Content & Audio Pipeline
Reference audio is pre-generated offline via voicebox.sh (edge-tts + Microsoft neural Spanish voices like es-ES-AlvaroNeural), bundled in the app's content/es/audio/ directory as ~200 WAVs. No per-user TTS cost; no network required after install. Each phrase carries an id, en, es, and category. V1 ships 3 scenarios × ~50 phrases each: chest-pain intake, abdominal-pain intake, headache intake — all written against USMLE OPQRST vignettes (not Canopy phrases, to avoid any derivative-content argument).
SRS & Progression
Simplified Leitner with 3 boxes — Box 1 (due +1 day), Box 2 (+3 days), Box 3 mastered (+30 days). Scoring ≥ 80 promotes to the next box; < 80 drops back to Box 1. Persisted as JSON in UserDefaults (demo-scale). StreakStore tracks current streak + today's phrase count + daily goal; streak increments when last-practice was yesterday, resets after a full day missed, normalizes on foreground. Haptic feedback (UIImpactFeedbackGenerator) fires on score arrival with style .medium on pass, .rigid on fail — tactile delta before the user reads the number.
Performance & Build
Build number is derived from git rev-list --count HEAD via scripts/bump.sh so every commit that ships is monotonically higher in TestFlight. PerfLog.swift times every hot path (audio session activation, AVAudioPlayer init, reference-audio bundle lookups, Azure roundtrip) — critical for catching Debug-build slowness, since Swift's synthesized Codable decodes JSON ~50–100× slower in Debug than Release and can starve the main thread at launch. Reference-audio URL lookups are cached per phrase (150 phrases × many SwiftUI re-renders × recursive bundle walks added up to visible lag).
Privacy Posture
SFSpeech transcripts never leave the device. Recorded WAVs are sent to Azure solely for scoring and are not persisted by Microsoft per their Speech Service retention policy. The app stores attempts (transcripts, scores, timestamps) locally in SQLite at Application Support/Doctolingo/doctolingo.sqlite — explicitly outside Documents/ so recordings don't surface in iTunes file sharing. No analytics, no crash reporting, no third-party SDKs in V1.
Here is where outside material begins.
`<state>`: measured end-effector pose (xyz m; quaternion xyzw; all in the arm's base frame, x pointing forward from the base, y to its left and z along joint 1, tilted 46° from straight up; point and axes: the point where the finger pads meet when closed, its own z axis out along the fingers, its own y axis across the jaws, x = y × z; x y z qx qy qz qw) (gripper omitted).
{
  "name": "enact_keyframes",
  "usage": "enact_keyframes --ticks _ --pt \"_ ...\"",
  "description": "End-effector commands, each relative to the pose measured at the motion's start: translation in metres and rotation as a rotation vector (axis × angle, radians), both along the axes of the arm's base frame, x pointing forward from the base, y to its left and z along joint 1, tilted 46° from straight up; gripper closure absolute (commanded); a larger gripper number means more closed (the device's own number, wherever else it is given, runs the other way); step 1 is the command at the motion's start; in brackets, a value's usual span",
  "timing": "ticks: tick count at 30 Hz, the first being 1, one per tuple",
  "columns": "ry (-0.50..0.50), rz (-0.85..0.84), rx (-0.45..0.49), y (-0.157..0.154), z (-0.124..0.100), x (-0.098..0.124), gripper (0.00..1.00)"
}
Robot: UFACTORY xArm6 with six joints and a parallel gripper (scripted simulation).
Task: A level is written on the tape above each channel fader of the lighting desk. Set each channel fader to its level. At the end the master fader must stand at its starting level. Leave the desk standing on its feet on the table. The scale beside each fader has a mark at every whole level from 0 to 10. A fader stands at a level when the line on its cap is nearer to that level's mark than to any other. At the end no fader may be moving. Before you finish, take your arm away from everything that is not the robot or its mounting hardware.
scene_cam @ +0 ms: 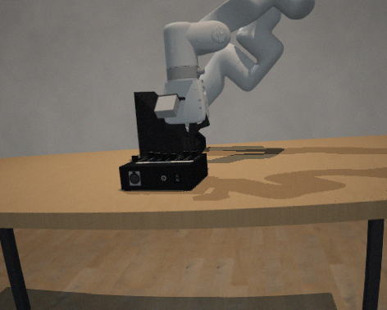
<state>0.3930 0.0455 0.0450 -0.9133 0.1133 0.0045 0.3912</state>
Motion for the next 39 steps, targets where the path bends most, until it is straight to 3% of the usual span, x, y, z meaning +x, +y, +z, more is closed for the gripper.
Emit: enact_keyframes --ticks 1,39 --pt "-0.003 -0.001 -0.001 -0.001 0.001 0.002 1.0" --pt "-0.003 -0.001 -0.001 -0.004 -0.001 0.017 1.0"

What's Explicitly Out of V1
No Android. No free-translation drills, grammar exercises, or vocabulary flashcards — V1 is pronunciation-only. No social features, leaderboards, or friends. No AI-patient role-play (captured as V2). No Mandarin, Arabic, Vietnamese — Spanish-only ship. No Supabase sync, no RevenueCat subscription gating, no voice profile enrollment. Scope discipline is the feature; Canopy is enterprise-bloated and Duolingo teaches you to order coffee, not to ask about chest pain character.